**The task**
Set out exactly, line by line, the stretch of data below that begins at the line containing "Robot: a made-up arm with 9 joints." and ends at the line containing "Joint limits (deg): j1", with both ends kept.

□ □ □ □ □

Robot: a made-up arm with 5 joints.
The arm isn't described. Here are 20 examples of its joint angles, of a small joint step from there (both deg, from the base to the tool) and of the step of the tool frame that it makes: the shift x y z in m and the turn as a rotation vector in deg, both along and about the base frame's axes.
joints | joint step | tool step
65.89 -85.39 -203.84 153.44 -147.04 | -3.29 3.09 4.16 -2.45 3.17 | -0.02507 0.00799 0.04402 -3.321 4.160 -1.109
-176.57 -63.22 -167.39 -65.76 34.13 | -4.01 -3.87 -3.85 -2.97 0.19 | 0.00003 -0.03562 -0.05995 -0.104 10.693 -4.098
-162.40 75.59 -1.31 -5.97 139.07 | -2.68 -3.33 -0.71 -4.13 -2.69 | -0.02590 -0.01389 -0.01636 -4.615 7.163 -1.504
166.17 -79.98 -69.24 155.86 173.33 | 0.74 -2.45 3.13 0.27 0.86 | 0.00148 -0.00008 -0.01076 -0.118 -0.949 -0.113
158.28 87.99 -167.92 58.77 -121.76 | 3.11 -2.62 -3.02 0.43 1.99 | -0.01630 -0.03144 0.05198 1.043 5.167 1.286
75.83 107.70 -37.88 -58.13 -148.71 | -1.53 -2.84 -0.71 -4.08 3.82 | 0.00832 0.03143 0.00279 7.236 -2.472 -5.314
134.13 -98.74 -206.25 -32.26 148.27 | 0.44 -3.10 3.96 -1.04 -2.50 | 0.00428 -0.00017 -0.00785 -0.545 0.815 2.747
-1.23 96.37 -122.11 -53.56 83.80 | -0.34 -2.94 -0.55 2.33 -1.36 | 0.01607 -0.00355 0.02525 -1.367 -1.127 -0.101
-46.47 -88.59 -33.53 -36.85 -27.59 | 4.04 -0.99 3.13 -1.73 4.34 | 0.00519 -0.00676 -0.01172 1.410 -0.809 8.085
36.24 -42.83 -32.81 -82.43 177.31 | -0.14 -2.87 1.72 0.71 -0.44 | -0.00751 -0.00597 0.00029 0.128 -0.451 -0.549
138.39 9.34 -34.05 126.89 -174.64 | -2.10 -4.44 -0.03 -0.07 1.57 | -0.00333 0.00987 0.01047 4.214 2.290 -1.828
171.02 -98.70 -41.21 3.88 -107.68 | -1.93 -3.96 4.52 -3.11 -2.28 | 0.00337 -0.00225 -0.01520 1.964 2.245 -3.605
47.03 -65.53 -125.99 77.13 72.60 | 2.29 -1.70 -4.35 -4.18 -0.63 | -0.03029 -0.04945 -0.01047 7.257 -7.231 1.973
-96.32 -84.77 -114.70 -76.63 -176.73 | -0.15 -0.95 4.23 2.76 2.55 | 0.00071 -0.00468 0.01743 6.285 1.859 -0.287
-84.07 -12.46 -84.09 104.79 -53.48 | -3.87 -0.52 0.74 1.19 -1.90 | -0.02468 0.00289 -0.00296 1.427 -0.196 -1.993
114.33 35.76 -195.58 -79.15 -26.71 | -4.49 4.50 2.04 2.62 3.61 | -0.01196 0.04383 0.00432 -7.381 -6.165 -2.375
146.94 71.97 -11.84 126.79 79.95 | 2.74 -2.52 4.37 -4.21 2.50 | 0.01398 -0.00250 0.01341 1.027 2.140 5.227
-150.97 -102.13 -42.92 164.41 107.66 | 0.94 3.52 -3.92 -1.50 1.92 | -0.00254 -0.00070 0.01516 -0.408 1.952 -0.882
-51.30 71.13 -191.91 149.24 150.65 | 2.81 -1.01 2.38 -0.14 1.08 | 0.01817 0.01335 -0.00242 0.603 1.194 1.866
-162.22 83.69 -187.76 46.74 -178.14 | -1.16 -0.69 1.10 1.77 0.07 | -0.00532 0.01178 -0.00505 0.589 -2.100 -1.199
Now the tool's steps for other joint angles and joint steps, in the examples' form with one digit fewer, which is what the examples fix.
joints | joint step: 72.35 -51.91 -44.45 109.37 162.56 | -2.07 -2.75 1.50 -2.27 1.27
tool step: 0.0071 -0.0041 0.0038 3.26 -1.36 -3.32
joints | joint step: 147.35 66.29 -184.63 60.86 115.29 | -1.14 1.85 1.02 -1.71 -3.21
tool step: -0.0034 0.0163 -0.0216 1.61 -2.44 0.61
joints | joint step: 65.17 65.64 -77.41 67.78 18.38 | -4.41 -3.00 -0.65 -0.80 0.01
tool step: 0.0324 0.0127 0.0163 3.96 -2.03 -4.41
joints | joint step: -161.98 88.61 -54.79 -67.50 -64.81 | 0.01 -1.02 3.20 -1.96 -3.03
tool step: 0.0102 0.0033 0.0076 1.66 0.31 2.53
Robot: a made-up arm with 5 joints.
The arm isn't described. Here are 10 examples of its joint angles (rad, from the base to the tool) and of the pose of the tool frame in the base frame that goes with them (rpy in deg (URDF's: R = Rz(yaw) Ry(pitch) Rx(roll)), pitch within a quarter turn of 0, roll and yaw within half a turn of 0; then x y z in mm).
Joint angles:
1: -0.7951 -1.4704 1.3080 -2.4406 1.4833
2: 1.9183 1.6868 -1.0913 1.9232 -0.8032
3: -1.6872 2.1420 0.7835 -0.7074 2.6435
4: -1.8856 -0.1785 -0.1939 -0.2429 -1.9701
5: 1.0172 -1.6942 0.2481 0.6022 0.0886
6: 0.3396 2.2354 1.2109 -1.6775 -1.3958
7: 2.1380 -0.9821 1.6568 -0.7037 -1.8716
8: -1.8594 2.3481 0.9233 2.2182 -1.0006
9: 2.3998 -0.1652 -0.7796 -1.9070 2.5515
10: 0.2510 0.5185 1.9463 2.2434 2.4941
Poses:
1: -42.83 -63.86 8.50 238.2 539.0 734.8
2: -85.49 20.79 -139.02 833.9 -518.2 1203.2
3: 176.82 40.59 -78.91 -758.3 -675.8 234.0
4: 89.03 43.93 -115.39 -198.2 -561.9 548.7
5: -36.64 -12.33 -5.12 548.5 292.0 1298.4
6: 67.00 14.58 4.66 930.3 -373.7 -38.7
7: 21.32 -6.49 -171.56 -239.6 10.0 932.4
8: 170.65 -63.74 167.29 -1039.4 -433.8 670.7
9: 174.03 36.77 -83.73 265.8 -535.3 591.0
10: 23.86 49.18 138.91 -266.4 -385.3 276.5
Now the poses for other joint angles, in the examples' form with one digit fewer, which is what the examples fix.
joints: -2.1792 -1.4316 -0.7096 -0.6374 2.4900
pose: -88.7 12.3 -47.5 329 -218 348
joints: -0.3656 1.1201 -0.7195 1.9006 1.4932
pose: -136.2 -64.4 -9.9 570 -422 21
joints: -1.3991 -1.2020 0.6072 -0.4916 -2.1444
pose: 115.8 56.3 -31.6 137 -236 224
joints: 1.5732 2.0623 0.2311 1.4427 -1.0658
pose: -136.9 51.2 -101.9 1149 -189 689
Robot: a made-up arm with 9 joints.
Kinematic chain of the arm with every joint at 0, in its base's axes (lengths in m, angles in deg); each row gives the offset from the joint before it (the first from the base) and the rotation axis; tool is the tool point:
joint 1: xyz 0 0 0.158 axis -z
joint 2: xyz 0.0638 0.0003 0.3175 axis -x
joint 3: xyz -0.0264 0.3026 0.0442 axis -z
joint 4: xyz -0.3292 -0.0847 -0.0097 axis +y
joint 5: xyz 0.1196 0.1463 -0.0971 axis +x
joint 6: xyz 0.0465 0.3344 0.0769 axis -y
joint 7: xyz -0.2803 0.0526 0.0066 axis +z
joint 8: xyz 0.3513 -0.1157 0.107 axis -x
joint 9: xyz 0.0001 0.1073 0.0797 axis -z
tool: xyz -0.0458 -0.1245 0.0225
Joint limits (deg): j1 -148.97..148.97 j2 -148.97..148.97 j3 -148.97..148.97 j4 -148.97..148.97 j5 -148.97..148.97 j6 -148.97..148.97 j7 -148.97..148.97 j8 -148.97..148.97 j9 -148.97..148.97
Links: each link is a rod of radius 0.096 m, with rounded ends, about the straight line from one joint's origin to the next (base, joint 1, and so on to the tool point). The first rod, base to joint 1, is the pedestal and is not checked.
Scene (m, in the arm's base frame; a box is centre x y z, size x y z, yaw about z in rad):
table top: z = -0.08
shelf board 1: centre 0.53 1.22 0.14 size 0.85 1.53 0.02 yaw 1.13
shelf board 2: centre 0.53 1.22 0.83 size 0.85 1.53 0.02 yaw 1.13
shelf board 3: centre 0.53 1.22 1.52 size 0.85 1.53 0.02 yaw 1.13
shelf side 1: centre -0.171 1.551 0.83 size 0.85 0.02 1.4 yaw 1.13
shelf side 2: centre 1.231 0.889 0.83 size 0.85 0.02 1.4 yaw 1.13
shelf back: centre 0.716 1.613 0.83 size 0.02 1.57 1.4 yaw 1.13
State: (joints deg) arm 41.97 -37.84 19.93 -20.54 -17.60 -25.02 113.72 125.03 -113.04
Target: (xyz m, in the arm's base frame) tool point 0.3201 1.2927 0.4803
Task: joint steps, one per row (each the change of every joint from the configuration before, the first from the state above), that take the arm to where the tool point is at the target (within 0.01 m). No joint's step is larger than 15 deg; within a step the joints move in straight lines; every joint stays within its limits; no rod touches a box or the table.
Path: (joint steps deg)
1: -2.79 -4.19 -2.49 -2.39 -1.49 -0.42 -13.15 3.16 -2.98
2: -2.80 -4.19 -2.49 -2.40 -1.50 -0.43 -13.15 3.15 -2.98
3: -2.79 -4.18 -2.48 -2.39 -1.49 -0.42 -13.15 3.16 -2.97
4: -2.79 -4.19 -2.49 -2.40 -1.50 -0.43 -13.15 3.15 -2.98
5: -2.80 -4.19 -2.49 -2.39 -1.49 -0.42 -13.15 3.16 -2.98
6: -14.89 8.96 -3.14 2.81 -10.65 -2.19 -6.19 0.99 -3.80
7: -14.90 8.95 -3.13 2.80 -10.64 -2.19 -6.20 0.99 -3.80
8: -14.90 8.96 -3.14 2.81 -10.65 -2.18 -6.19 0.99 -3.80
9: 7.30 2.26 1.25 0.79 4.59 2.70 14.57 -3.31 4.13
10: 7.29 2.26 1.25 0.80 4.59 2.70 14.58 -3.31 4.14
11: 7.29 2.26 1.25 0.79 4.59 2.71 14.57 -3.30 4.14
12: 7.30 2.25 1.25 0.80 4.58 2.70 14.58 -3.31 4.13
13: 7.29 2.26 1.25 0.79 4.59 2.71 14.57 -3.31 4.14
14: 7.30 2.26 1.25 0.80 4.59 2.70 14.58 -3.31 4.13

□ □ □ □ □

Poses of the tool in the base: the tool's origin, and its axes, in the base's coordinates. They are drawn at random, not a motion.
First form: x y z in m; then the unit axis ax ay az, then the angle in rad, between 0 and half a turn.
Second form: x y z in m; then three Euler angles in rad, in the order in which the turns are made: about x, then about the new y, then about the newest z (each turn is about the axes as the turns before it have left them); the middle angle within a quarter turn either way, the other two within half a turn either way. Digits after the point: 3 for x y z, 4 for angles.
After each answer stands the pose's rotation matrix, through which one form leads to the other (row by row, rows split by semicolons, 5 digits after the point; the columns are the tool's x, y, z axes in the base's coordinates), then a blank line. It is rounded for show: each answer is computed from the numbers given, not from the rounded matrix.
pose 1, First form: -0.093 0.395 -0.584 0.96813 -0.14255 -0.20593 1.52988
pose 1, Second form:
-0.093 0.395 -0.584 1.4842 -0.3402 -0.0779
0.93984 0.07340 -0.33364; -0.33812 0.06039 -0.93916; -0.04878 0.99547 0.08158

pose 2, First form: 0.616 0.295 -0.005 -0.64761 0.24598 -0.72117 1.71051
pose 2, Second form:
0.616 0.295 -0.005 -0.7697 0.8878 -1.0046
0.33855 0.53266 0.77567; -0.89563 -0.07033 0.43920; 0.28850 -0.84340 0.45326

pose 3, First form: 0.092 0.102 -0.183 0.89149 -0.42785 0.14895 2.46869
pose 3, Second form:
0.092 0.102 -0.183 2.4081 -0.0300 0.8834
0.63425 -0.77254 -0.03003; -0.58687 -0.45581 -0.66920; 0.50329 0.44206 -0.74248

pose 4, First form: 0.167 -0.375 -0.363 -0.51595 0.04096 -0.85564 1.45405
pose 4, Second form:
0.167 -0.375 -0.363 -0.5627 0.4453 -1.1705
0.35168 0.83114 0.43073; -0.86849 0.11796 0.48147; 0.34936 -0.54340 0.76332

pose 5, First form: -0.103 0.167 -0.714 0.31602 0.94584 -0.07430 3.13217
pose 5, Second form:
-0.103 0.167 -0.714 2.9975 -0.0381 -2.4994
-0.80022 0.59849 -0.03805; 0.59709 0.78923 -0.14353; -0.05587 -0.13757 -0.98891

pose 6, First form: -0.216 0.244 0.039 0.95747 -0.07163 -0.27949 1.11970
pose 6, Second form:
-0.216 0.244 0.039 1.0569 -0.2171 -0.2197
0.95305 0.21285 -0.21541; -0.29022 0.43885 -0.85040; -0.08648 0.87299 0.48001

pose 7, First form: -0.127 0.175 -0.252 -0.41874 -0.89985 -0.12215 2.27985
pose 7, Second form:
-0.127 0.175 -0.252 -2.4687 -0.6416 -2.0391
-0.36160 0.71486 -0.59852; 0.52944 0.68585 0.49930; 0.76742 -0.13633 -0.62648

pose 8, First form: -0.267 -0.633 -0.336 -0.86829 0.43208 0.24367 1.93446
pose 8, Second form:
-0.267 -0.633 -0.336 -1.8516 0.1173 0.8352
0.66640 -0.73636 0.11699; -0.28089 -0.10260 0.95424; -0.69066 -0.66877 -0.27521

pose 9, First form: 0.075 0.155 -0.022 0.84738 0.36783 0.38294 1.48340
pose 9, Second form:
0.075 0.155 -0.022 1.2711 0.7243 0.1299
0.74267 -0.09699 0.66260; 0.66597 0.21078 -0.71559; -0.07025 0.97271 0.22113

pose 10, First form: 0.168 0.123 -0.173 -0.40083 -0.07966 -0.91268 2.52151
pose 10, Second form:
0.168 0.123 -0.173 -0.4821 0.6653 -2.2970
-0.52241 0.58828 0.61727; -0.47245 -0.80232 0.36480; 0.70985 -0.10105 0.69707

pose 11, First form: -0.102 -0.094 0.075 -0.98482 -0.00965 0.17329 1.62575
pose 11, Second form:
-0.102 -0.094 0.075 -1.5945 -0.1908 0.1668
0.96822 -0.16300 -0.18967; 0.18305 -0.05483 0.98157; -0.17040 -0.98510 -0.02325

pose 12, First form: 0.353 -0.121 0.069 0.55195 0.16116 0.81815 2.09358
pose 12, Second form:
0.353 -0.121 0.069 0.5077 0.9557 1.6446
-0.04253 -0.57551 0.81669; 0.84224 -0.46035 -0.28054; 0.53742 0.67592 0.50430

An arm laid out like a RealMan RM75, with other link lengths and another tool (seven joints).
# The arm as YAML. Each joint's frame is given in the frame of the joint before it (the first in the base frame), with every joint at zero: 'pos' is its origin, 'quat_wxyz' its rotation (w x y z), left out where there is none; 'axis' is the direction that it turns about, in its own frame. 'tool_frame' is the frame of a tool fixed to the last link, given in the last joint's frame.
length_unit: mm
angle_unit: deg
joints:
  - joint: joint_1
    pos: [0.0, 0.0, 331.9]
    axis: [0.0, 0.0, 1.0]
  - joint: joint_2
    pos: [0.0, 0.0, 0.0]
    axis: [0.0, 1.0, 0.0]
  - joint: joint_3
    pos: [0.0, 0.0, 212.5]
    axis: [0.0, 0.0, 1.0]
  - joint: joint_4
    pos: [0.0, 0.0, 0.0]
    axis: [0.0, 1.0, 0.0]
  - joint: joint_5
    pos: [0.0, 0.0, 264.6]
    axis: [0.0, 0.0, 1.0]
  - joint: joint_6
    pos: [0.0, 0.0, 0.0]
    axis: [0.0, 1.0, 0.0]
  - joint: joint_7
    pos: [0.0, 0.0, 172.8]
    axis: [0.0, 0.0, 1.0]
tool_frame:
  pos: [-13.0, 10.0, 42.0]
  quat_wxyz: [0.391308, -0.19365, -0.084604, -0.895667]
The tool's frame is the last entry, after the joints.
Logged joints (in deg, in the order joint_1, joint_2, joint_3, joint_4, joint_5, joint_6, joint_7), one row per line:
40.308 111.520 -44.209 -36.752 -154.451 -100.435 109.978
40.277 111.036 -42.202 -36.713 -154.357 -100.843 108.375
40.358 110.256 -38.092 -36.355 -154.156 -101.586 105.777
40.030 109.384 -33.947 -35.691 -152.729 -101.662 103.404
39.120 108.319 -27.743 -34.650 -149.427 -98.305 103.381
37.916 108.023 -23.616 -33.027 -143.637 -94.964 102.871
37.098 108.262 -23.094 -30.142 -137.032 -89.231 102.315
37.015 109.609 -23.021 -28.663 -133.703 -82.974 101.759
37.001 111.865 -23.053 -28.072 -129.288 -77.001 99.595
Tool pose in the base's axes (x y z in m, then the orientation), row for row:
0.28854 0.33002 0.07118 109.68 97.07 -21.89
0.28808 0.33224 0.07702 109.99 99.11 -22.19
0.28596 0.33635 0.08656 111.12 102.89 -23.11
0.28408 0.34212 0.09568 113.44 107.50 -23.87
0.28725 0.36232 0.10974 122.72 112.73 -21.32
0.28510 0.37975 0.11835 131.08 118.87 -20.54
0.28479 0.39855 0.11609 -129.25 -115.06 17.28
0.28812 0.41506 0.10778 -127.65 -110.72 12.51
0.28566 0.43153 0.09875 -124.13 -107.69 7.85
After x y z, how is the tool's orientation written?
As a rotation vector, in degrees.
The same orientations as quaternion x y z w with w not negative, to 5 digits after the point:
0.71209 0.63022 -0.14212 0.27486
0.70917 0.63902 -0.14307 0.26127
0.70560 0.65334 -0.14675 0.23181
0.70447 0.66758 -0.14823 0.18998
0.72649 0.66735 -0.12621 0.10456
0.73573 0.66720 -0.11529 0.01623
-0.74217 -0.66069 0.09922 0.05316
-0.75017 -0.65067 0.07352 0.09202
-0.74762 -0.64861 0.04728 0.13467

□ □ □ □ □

**Finished task**
Robot: a made-up arm with 9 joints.
Kinematic chain of the arm with every joint at 0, in its base's axes (lengths in m, angles in deg); each row gives the offset from the joint before it (the first from the base) and the rotation axis; tool is the tool point:
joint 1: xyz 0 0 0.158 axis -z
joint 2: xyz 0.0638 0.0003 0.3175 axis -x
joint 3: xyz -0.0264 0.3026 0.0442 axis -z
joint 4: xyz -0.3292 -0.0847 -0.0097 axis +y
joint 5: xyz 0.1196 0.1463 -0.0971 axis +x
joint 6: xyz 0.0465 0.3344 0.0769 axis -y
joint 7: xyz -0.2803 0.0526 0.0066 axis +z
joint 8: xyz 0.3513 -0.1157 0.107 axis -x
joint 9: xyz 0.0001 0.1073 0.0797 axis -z
tool: xyz -0.0458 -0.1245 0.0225
Joint limits (deg): j1 -148.97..148.97 j2 -148.97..148.97 j3 -148.97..148.97 j4 -148.97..148.97 j5 -148.97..148.97 j6 -148.97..148.97 j7 -148.97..148.97 j8 -148.97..148.97 j9 -148.97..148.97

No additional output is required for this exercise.